Adds Jirsch Sutherland partner Trent Devine: “According to the latest insolvency figures from ASIC, construction companies are the greatest casualties, which makes Court’s judgment even more relevant and timely.
“As a result, there’s a far greater chance of holding debtors to account to ensure a company is paid for the work they performed. This then has a flow-on benefit of maximising returns to creditors – increasing the prospects of a DOCA returning more to a creditor than if the company was simply wound up.”
This Supreme Court win will provide accountability if a company is about to get an invoice from an entity in administration. In turn, it will provide a better chance of recovery if owed money by an entity that enters into administration, plus it gives better prospects of a successful DOCA if a company needs to go that route.
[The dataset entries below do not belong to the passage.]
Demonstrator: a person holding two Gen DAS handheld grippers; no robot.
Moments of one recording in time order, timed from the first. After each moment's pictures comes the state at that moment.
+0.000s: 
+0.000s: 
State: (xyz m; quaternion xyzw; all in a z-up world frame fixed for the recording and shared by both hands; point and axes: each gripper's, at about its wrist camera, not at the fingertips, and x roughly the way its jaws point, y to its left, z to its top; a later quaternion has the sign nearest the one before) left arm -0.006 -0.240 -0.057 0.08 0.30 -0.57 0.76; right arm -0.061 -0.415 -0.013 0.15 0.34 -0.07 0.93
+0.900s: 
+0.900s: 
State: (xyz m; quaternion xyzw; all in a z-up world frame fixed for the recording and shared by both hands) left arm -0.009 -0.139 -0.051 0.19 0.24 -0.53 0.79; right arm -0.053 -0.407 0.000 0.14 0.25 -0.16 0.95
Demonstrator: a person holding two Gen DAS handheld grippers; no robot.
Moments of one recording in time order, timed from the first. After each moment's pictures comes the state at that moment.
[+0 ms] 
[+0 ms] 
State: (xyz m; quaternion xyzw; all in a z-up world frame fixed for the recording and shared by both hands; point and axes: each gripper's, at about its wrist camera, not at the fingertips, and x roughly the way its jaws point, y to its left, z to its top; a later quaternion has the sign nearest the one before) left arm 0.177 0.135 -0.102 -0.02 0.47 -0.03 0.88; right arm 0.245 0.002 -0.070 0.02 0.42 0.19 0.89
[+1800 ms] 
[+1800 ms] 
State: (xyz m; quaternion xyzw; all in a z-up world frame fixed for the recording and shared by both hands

One piece of advice Michael adds is to be very conscious of the entitlements/obligations under the SOP Act and to get ahead of cashflow difficulties by approaching an insolvency professional early (or a lawyer for Safe Harbour advice).
DISCLAIMER: This article is not legal advice and the views and comments are of a general nature only. This article is not to be relied upon as a substitute for detailed legal advice.